• TASK INSTRUCTIONS
In the records that follow, count each line where the string "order" occurs. Provide the total and no other text.

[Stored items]
◆ ◆ ◆

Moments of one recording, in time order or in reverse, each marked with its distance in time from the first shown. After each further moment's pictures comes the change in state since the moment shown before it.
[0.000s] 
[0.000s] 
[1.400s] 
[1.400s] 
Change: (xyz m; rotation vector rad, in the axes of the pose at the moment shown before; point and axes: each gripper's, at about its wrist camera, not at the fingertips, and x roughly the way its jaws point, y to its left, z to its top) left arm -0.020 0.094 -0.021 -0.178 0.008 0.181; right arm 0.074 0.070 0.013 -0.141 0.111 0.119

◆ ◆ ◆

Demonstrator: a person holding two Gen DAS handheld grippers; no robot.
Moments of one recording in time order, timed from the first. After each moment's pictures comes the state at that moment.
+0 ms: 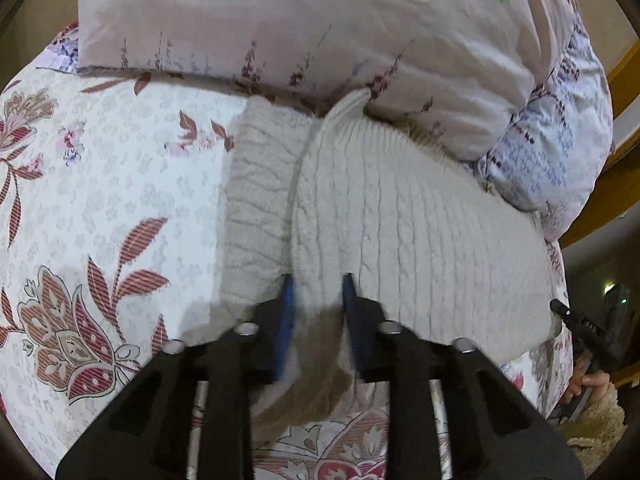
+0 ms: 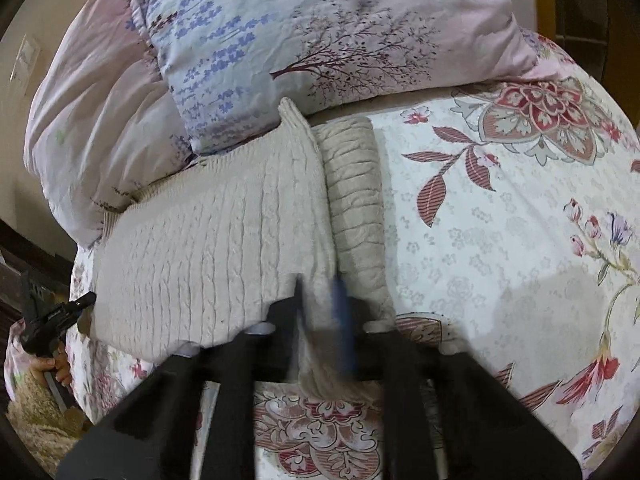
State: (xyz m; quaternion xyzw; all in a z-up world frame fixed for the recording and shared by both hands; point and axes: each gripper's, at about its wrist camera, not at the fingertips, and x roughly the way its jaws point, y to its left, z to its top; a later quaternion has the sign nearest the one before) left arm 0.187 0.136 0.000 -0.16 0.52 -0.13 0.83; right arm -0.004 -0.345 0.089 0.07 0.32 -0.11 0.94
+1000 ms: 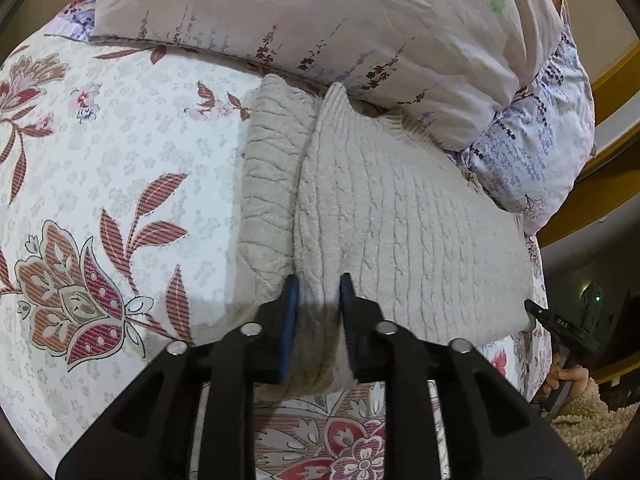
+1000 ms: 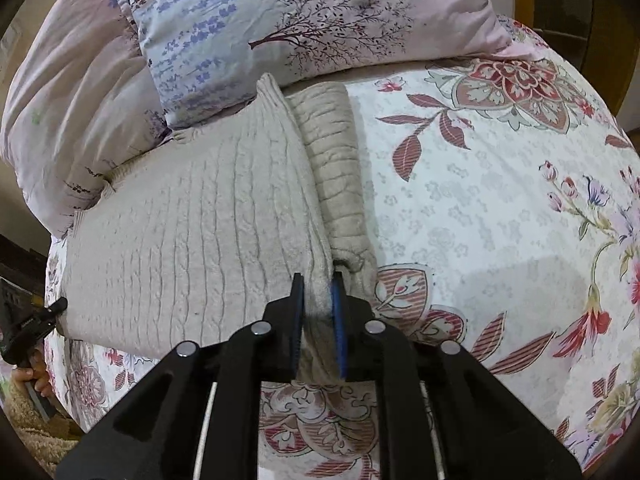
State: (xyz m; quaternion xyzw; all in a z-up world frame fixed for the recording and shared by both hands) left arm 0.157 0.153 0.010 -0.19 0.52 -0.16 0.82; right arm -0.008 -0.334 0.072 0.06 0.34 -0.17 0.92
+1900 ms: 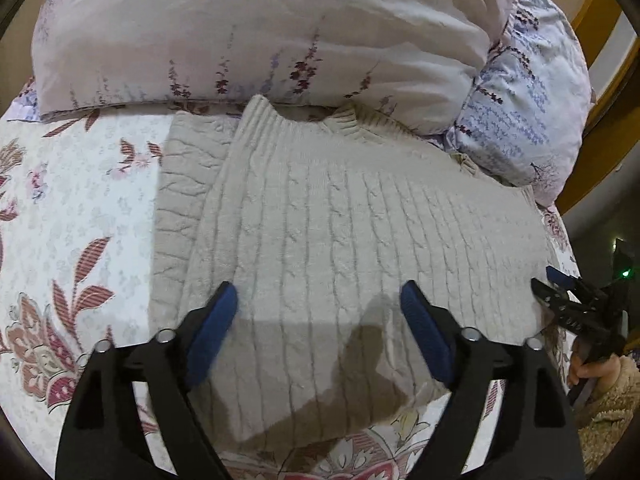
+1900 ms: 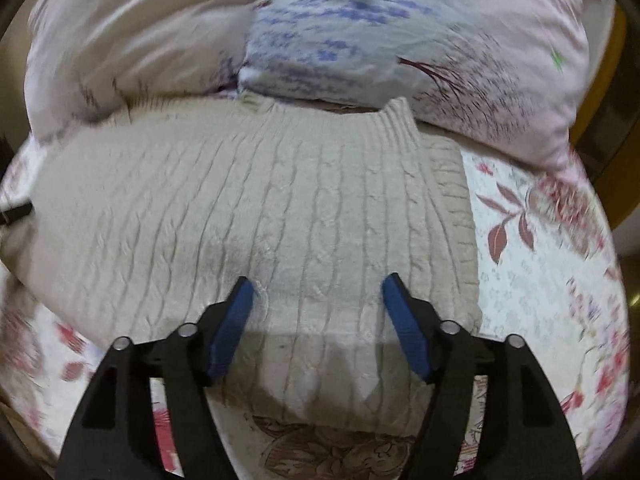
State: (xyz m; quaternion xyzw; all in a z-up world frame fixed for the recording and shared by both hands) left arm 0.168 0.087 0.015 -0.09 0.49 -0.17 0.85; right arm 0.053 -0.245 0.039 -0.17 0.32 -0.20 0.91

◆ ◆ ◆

• YOUR RESPONSE
2